Müşteriler, şirketinizin sergilediği tutumu nasıl algılıyor? Temel sorulardan birisi de budur. Markalama, tutarlı ve açık olmalıdır. Kurum hedefi anlatılan bir dolu yazı çizi ve yanında tasarımcılara çizdirilen, bolca para akıtılan reklamlarla etkin bir marka yaratılamaz. Markalar hiçbir zaman durağan da olamazlar, daima gelişip, değişirler. Bu herşeyin olduğu gibi markaların da doğasında vardır. Elbette bu gelişim ve değişimi 'kendi haline' bırakmamalısınız. Eğer sürece müdehale etmezseniz, uzun soluklu başarılar elde etmek neredeyse imkansızlaşır.

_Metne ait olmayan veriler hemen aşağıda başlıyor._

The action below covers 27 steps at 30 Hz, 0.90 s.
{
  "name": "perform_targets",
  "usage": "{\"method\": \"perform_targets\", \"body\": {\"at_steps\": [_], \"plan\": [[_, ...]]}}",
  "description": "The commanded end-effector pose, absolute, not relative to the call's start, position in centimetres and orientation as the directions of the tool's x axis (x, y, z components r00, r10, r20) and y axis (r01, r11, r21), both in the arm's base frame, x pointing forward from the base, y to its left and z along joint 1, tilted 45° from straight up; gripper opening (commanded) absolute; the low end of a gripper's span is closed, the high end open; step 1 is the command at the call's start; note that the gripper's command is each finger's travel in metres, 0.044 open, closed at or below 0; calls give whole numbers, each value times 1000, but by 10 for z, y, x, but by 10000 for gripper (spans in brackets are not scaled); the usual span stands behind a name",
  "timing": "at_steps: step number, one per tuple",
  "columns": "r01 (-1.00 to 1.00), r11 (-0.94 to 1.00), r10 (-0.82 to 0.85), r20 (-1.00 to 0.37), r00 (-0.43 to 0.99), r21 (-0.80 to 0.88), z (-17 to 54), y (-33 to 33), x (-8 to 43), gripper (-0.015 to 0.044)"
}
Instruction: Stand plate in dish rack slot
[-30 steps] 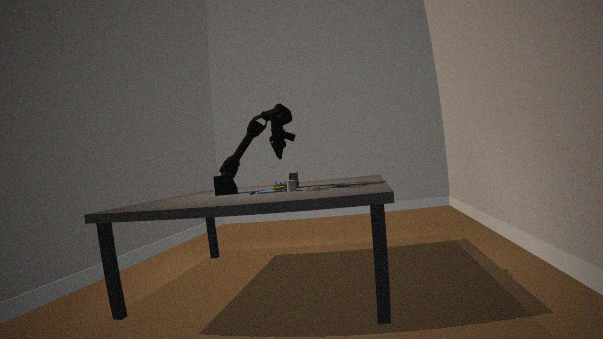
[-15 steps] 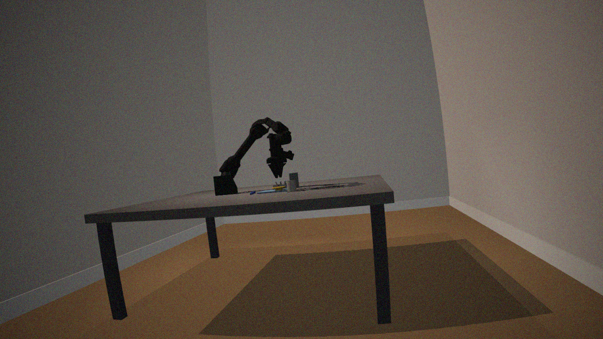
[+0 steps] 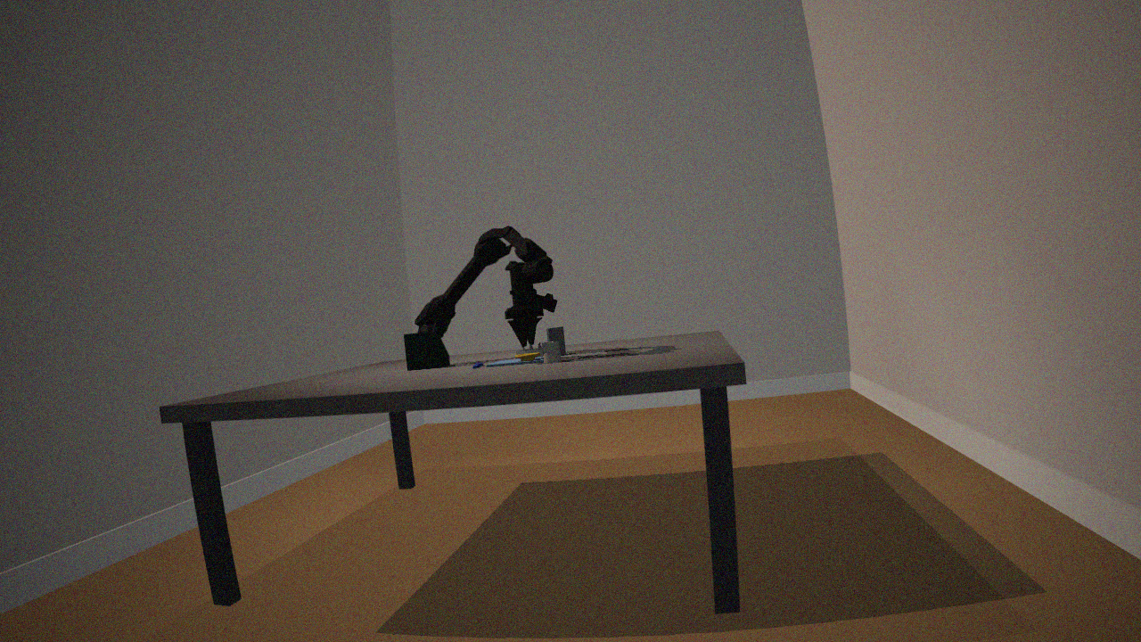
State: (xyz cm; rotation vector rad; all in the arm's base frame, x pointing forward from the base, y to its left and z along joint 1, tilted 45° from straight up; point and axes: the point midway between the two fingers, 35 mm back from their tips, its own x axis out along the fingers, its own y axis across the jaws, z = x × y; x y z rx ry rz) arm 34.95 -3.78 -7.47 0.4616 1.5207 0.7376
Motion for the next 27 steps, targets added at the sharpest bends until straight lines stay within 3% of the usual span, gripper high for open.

B2b'de marka değeri yaratmak için tüm marka portföyü incelenerek marka gücünün belirlenmesi gerekmektedir. Markanın anlamını daha da derinlemesine anlayabilmek için bir araştırmaya da girişmek gereklidir ki, bu sonradan gelecekte oluşturmak istediğiniz marka değerine giden stratejileri yaratmanızı kolaylaştıracak ip uçları verecektir. Genelde şirketler bu tip araştırmaları 'daha objektif' olduğu gerekçesiyle profesyonel araştırma şirketlerine yaptırırlar ki bu aslında doğru bir karar olabilir.

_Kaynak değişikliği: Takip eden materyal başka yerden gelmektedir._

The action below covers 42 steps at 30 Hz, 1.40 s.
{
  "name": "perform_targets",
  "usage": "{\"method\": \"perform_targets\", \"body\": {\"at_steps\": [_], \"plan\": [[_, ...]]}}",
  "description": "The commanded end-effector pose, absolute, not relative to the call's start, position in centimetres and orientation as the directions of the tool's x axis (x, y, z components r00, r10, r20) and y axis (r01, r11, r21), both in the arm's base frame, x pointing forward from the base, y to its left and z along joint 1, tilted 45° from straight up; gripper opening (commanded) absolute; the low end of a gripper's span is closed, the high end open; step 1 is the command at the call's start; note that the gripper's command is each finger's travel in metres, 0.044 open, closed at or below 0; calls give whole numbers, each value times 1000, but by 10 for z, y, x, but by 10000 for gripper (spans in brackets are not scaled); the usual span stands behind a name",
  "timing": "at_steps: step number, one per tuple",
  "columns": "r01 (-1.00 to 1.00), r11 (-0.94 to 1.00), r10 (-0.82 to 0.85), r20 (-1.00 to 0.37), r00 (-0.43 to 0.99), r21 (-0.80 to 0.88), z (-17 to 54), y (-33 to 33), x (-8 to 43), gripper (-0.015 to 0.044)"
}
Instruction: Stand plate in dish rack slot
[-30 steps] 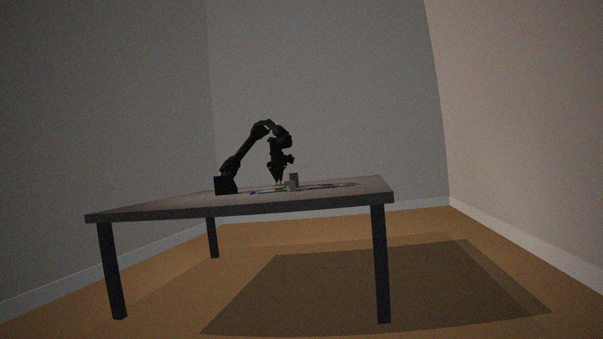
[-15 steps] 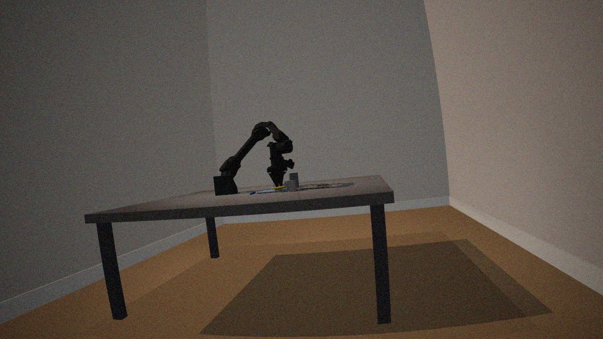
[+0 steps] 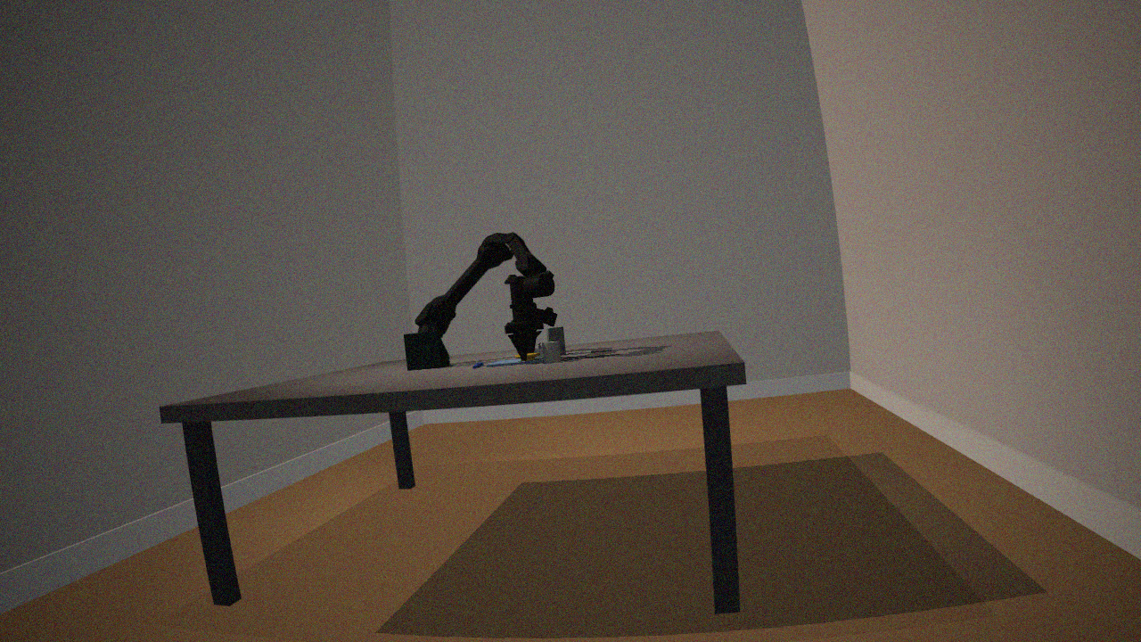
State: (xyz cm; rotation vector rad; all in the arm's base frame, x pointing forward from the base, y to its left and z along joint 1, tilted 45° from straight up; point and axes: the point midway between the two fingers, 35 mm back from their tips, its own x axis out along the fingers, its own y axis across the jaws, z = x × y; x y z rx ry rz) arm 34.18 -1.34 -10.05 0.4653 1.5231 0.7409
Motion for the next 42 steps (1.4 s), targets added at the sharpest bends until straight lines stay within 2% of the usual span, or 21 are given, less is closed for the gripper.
{"method": "perform_targets", "body": {"at_steps": [1,13,24,42], "plan": [[-136,704,691,-716,-100,697,-101,-12,341,362],[-136,704,691,-716,-100,697,-101,-12,341,288],[-135,708,686,-721,-99,693,-75,-42,352,0],[-139,711,683,-724,-94,689,-21,-96,364,0]]}}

Starbucks, Cafe Crown veya Cafe Nero'yu ele alalım. Aslında temelde bu 3 marka da aynı işi yapmaktadır. Ancak yaratıkları değerler farklıdır. Bu değer, onlara 'rekabet avantajı' sunmaktadır. Ancak günümüzde sahip oldukları marka niteliklerini yaptıkları her şeye işleyen markaların sayısı bir elin parmaklarını geçemiyor. Bunu başarabilmek adına gereken stratejileri daha sonraki yazımda paylaşmaya devam edeceğim.